§ **Exercise objective**
Retype the listing that follows, word for word.
[Source material Boundary: Start]
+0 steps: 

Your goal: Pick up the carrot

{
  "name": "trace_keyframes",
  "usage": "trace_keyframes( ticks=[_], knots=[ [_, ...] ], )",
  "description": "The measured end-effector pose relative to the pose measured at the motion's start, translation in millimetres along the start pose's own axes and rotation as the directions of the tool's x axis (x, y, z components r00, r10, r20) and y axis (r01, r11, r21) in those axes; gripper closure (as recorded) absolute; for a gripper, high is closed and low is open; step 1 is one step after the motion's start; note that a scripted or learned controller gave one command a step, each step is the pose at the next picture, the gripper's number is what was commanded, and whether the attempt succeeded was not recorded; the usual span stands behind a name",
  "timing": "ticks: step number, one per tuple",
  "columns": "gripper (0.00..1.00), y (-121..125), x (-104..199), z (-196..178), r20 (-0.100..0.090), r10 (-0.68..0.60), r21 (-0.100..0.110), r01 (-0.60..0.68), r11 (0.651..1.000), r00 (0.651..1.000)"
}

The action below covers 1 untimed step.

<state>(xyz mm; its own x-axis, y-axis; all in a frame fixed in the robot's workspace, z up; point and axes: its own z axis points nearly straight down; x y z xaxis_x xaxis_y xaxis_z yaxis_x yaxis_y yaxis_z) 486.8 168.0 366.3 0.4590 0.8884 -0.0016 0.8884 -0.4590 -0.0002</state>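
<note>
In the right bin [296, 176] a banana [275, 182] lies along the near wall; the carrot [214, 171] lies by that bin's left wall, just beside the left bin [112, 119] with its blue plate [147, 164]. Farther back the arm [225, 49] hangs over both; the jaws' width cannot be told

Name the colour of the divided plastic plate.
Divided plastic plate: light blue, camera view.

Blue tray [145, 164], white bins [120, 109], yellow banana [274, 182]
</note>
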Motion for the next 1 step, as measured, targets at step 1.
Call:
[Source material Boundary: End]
§ **Reply to the exercise**
+0 steps: 

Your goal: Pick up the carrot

{
  "name": "trace_keyframes",
  "usage": "trace_keyframes( ticks=[_], knots=[ [_, ...] ], )",
  "description": "The measured end-effector pose relative to the pose measured at the motion's start, translation in millimetres along the start pose's own axes and rotation as the directions of the tool's x axis (x, y, z components r00, r10, r20) and y axis (r01, r11, r21) in those axes; gripper closure (as recorded) absolute; for a gripper, high is closed and low is open; step 1 is one step after the motion's start; note that a scripted or learned controller gave one command a step, each step is the pose at the next picture, the gripper's number is what was commanded, and whether the attempt succeeded was not recorded; the usual span stands behind a name",
  "timing": "ticks: step number, one per tuple",
  "columns": "gripper (0.00..1.00), y (-121..125), x (-104..199), z (-196..178), r20 (-0.100..0.090), r10 (-0.68..0.60), r21 (-0.100..0.110), r01 (-0.60..0.68), r11 (0.651..1.000), r00 (0.651..1.000)"
}

The action below covers 1 untimed step.

<state>(xyz mm; its own x-axis, y-axis; all in a frame fixed in the robot's workspace, z up; point and axes: its own z axis points nearly straight down; x y z xaxis_x xaxis_y xaxis_z yaxis_x yaxis_y yaxis_z) 486.8 168.0 366.3 0.4590 0.8884 -0.0016 0.8884 -0.4590 -0.0002</state>
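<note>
In the right bin [296, 176] a banana [275, 182] lies along the near wall; the carrot [214, 171] lies by that bin's left wall, just beside the left bin [112, 119] with its blue plate [147, 164]. Farther back the arm [225, 49] hangs over both; the jaws' width cannot be told

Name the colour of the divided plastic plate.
Divided plastic plate: light blue, camera view.

Blue tray [145, 164], white bins [120, 109], yellow banana [274, 182]
</note>
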Motion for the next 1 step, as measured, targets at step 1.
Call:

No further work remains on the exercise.